Analyze time series and design validation experiment
Company: Google
Role: Data Scientist
Category: Analytics & Experimentation
Difficulty: hard
Interview Round: Onsite
You are given a daily time series Y_t representing the count of user reports of policy-violating content over the last 365 days for a single market. There are missing days, weekly seasonality, occasional outlier spikes due to takedown sweeps, and a suspected structural break around 2025-06-10 when a new detection rule launched.
Tasks:
1) Characterize the series quickly: describe exactly how you would impute missing days, robustly estimate trend and weekly seasonality (e.g., STL with robust weights), and identify outliers that should be down-weighted rather than removed.
2) Test for a structural break near 2025-06-10: specify the exact change-point method (e.g., PELT with a piecewise-constant mean cost, or Bayesian Online Change Point Detection), your penalty/priors, and the decision rule for accepting a break (include thresholds you would tune and why).

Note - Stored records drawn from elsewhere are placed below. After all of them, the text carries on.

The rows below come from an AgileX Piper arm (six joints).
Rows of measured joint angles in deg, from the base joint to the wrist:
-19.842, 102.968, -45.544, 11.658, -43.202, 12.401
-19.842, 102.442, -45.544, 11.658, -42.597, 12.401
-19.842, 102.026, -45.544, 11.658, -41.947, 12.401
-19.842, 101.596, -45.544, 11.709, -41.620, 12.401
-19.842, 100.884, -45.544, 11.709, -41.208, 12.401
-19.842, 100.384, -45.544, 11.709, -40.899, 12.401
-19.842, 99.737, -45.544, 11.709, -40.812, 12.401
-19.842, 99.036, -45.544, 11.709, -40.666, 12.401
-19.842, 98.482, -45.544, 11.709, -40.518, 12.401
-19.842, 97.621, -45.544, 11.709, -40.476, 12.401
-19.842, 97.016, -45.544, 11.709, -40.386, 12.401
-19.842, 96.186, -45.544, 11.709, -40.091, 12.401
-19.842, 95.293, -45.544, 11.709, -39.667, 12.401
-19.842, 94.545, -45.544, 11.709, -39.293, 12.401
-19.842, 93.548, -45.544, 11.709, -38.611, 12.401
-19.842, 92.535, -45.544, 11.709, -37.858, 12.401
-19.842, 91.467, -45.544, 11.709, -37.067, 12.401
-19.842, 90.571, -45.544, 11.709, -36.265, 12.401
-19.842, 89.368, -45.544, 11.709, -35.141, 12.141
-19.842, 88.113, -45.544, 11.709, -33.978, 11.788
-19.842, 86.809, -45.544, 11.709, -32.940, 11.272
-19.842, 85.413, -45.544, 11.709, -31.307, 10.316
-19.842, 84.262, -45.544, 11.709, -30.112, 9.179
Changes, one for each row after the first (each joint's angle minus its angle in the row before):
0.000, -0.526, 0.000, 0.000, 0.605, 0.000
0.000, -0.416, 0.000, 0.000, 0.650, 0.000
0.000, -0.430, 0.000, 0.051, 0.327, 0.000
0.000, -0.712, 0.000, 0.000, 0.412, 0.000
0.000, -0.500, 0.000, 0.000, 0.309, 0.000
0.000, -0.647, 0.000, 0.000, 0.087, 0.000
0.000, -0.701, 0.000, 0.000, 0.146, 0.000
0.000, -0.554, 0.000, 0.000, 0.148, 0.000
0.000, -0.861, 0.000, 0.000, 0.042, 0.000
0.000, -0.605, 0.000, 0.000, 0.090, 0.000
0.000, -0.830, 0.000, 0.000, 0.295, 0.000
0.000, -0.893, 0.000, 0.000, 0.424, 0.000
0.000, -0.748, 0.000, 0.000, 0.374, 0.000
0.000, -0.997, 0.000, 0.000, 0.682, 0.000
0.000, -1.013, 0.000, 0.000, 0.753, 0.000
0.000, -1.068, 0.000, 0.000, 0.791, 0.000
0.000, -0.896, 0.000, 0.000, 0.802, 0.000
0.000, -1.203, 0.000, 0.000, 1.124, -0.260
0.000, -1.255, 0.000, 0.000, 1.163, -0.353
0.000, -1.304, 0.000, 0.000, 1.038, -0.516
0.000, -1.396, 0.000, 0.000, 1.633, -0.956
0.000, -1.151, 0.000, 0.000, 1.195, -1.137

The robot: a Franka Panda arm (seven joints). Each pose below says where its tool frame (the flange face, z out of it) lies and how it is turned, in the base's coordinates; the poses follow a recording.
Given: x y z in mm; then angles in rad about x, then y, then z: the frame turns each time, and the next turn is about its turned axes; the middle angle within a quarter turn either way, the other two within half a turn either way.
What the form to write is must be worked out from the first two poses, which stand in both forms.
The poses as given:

3) Quantify the effect size: estimate the level shift (absolute and percent) attributable to the break after removing seasonality; report a 95% interval and explain the uncertainty source.
4) Forecast the next 14 days with 80% prediction intervals using a model appropriate for count data (e.g., Poisson or Negative Binomial with log link + seasonal dummies/prophet-like components). Explain how you would check calibration of intervals.
5) Causality follow-up: propose a lightweight validation design to attribute the change to the rule launch (e.g., geographic or traffic-channel holdout, phased rollout, or synthetic control). Specify the unit of analysis, pre-period length, primary metric, and the exact statistical test you would run. Include how you would guard against interference and seasonality biases.
6) Communicate results: provide the two most decision-relevant plots/tables you would include and the single-sentence takeaway you would give an exec if the break is real but beneficial.
Quick Answer: This question evaluates competency in time series analysis, change-point detection, count-based forecasting, causal inference and experiment design, along with skills in handling missing observations, multiplicative weekly seasonality, outliers, structural breaks, effect sizing, and concise executive communication.